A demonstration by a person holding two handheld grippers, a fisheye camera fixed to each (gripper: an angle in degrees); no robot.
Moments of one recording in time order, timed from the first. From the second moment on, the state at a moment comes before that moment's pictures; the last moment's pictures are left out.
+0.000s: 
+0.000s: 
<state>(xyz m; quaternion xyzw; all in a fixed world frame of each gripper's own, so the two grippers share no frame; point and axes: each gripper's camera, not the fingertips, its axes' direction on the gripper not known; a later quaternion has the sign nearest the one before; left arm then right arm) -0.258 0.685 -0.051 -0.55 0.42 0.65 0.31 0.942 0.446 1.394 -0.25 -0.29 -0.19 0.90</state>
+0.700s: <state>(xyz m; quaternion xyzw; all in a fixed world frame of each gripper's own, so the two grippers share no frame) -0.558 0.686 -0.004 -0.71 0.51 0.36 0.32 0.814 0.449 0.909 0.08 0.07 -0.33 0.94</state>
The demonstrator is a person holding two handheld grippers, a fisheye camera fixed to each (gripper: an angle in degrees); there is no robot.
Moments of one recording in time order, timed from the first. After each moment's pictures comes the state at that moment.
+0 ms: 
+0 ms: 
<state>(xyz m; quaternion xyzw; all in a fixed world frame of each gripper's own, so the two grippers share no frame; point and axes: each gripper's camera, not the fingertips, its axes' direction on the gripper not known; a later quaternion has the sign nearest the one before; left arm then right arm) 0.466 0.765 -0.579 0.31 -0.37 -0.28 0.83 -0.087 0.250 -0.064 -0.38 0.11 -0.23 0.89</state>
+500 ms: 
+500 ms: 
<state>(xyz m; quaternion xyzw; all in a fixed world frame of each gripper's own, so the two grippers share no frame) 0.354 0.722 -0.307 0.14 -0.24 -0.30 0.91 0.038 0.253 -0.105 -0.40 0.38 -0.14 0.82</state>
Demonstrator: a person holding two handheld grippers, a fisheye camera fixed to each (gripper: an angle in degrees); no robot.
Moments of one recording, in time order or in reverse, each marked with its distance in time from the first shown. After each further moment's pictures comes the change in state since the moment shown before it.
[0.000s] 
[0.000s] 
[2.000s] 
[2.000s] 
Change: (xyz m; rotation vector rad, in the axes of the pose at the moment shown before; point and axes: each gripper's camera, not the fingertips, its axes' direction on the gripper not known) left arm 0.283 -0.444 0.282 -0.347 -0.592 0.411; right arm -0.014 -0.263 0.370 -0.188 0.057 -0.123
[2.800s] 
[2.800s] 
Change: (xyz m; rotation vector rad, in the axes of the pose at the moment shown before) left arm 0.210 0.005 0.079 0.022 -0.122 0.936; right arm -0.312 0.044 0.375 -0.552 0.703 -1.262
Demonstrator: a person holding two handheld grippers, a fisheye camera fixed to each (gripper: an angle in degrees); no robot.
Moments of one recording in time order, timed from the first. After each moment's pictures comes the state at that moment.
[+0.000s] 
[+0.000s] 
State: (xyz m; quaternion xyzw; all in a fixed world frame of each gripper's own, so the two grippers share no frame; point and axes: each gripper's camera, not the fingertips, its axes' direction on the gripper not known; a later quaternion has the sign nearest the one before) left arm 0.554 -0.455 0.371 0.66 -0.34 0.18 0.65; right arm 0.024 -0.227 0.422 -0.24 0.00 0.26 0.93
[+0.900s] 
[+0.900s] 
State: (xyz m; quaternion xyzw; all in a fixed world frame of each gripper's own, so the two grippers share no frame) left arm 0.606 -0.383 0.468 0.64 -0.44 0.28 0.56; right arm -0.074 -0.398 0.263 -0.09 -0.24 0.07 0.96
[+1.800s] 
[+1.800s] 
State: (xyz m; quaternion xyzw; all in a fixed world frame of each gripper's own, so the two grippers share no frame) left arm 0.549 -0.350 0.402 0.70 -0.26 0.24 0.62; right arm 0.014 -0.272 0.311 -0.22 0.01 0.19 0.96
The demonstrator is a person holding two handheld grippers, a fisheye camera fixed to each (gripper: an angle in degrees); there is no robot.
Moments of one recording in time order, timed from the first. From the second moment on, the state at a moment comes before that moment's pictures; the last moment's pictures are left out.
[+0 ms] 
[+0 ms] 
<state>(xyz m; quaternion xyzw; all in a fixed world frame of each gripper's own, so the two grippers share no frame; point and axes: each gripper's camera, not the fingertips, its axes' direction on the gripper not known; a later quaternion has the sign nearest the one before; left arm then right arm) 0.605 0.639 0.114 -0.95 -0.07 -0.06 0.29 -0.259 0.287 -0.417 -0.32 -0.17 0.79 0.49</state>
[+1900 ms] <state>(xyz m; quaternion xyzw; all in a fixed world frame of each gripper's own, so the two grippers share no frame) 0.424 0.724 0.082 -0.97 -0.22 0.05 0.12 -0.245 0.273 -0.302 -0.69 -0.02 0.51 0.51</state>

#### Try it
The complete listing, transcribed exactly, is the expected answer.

#### Answer to this problem
A demonstration by a person holding two handheld grippers, a fisheye camera fixed to each (gripper: an angle in degrees); no robot.
Moments of one recording in time order, timed from the first. From the second moment on, the state at a moment comes before that moment's pictures; the last moment's pictures are left out.
+0.000s: 
+0.000s: 
<state>(xyz m; quaternion xyzw; all in a fixed world frame of each gripper's own, so the two grippers share no frame; point and axes: each gripper's camera, not the fingertips, its axes' direction on the gripper not known; a later quaternion has the sign nearest the one before; left arm then right arm) -0.258 0.685 -0.051 -0.55 0.42 0.65 0.31 0.942 0.446 1.394 -0.25 -0.29 -0.19 0.90</state>
+0.700s: <state>(xyz m; quaternion xyzw; all in a fixed world frame of each gripper's own, so the two grippers share no frame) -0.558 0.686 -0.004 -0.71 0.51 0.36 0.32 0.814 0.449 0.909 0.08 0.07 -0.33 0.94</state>
The demonstrator is a person holding two handheld grippers, a fisheye camera fixed to each (gripper: an angle in degrees); there is no robot.
Moments of one recording in time order, timed from the first. After each moment's pictures comes the state at that moment.
+0 ms: 
+0 ms: 
<state>(xyz m; quaternion xyzw; all in a fixed world frame of each gripper's own, so the two grippers share no frame; point and axes: each gripper's camera, not the fingertips, its axes' direction on the gripper not known; a later quaternion has the sign nearest the one before; left arm then right arm) 0.466 0.765 -0.579 0.31 -0.37 -0.28 0.83 -0.087 0.250 -0.064 -0.38 0.11 -0.23 0.89</state>
+500 ms: 
+500 ms: 
<state>(xyz m; quaternion xyzw; all in a fixed world frame of each gripper's own, so the two grippers share no frame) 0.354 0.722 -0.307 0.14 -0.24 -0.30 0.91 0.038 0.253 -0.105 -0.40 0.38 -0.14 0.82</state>
Demonstrator: a person holding two handheld grippers, a fisheye camera fixed to each (gripper: an angle in degrees); no robot.
Moments of one recording, in time order or in reverse, each marked with its distance in time from the first shown. After each further moment's pictures comes the change in state since the moment shown before it.
[0.000s] 
[0.000s] 
[2.000s] 
[2.000s] 
Change: (xyz m; rotation vector rad, in the axes of the pose at the moment shown before; point and axes: each gripper's camera, not the fingertips, its axes' direction on the gripper not known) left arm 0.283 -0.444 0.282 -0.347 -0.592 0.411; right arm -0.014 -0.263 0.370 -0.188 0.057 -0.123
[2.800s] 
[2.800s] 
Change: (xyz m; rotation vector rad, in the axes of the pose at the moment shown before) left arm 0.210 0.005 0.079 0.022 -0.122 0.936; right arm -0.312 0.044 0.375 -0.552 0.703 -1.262
Demonstrator: a person holding two handheld grippers, a fisheye camera fixed to each (gripper: an angle in degrees); no robot.
Moments of one recording in time order, timed from the first. After each moment's pictures comes the state at that moment.
[+0.000s] 
[+0.000s] 
State: (xyz m; quaternion xyzw; all in a fixed world frame of each gripper's own, so the two grippers share no frame; point and axes: each gripper's camera, not the fingertips, its axes' direction on the gripper not known; a later quaternion has the sign nearest the one before) left arm 0.554 -0.455 0.371 0.66 -0.34 0.18 0.65; right arm 0.024 -0.227 0.422 -0.24 0.00 0.26 0.93
[+0.900s] 
[+0.900s] 
State: (xyz m; quaternion xyzw; all in a fixed world frame of each gripper's own, so the two grippers share no frame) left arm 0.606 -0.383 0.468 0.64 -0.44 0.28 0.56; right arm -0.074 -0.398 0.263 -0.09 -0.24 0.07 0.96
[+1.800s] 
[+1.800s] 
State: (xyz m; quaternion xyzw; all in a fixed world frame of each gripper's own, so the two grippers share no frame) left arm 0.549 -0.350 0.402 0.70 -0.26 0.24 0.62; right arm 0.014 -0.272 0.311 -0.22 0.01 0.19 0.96
The demonstrator is a person holding two handheld grippers, a fisheye camera fixed to each (gripper: an angle in degrees); there is no robot.
Moments of one recording in time order, timed from the first. From the second moment on, the state at a moment comes before that moment's pictures; the last moment's pictures are left out.
[+0 ms] 
[+0 ms] 
<state>(xyz m; quaternion xyzw; all in a fixed world frame of each gripper's own, so the two grippers share no frame; point and axes: each gripper's camera, not the fingertips, its axes' direction on the gripper not known; a later quaternion has the sign nearest the one before; left arm then right arm) 0.605 0.639 0.114 -0.95 -0.07 -0.06 0.29 -0.259 0.287 -0.417 -0.32 -0.17 0.79 0.49</state>
[+1900 ms] <state>(xyz m; quaternion xyzw; all in a fixed world frame of each gripper's own, so the two grippers share no frame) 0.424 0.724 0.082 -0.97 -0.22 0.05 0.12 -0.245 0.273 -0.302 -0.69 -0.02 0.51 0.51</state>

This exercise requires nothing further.